▸ **What to work on**: All lines from the first line of the material up to and including the line with "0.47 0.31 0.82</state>" must be copied exactly, and no others.

▸ **Available records**:
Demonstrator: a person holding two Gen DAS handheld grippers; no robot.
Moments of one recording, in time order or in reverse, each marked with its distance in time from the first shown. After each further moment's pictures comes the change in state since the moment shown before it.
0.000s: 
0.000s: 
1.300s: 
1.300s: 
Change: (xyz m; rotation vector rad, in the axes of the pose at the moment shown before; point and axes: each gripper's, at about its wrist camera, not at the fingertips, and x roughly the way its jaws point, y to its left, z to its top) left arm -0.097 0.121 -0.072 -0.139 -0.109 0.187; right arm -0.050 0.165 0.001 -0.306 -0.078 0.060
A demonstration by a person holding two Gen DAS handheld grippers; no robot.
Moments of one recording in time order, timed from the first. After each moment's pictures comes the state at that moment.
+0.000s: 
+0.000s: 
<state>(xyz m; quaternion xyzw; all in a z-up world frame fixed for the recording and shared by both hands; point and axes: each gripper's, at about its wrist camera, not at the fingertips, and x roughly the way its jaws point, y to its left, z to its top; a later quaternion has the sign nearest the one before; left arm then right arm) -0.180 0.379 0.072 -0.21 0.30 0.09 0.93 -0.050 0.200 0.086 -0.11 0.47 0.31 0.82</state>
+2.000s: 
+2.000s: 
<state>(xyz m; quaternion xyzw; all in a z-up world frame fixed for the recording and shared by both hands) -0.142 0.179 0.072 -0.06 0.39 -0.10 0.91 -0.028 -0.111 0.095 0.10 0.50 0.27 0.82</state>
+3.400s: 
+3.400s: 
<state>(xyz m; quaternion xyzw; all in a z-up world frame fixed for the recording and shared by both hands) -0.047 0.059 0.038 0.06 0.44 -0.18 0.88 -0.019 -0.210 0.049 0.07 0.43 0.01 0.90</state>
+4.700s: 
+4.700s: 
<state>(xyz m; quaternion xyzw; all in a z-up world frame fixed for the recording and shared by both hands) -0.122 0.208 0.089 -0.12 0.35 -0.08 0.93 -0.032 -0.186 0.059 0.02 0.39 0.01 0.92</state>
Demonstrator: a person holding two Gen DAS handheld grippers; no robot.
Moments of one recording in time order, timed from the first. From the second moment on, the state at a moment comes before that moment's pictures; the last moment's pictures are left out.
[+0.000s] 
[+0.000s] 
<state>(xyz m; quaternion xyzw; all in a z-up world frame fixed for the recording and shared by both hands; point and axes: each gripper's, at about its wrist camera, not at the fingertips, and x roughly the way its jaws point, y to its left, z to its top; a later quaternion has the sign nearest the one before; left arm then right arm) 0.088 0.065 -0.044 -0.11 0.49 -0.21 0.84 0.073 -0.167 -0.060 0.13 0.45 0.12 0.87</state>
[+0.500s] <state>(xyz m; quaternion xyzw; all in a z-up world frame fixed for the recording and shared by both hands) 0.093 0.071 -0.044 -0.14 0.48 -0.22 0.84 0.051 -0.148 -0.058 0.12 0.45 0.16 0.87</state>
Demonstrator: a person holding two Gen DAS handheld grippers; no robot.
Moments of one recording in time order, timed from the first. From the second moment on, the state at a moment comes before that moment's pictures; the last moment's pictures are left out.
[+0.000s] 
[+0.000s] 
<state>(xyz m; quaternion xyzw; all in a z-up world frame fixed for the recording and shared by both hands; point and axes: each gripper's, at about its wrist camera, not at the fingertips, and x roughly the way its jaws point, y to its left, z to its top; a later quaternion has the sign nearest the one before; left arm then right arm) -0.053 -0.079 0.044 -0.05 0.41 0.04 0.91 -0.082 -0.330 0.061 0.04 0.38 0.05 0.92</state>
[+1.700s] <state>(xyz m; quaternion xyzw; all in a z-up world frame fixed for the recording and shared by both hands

▸ **Output below**:
Demonstrator: a person holding two Gen DAS handheld grippers; no robot.
Moments of one recording, in time order or in reverse, each marked with its distance in time from the first shown. After each further moment's pictures comes the change in state since the moment shown before it.
0.000s: 
0.000s: 
1.300s: 
1.300s: 
Change: (xyz m; rotation vector rad, in the axes of the pose at the moment shown before; point and axes: each gripper's, at about its wrist camera, not at the fingertips, and x roughly the way its jaws point, y to its left, z to its top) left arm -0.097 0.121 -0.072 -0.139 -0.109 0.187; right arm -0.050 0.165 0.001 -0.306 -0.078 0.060
A demonstration by a person holding two Gen DAS handheld grippers; no robot.
Moments of one recording in time order, timed from the first. After each moment's pictures comes the state at that moment.
+0.000s: 
+0.000s: 
<state>(xyz m; quaternion xyzw; all in a z-up world frame fixed for the recording and shared by both hands; point and axes: each gripper's, at about its wrist camera, not at the fingertips, and x roughly the way its jaws point, y to its left, z to its top; a later quaternion has the sign nearest the one before; left arm then right arm) -0.180 0.379 0.072 -0.21 0.30 0.09 0.93 -0.050 0.200 0.086 -0.11 0.47 0.31 0.82</state>

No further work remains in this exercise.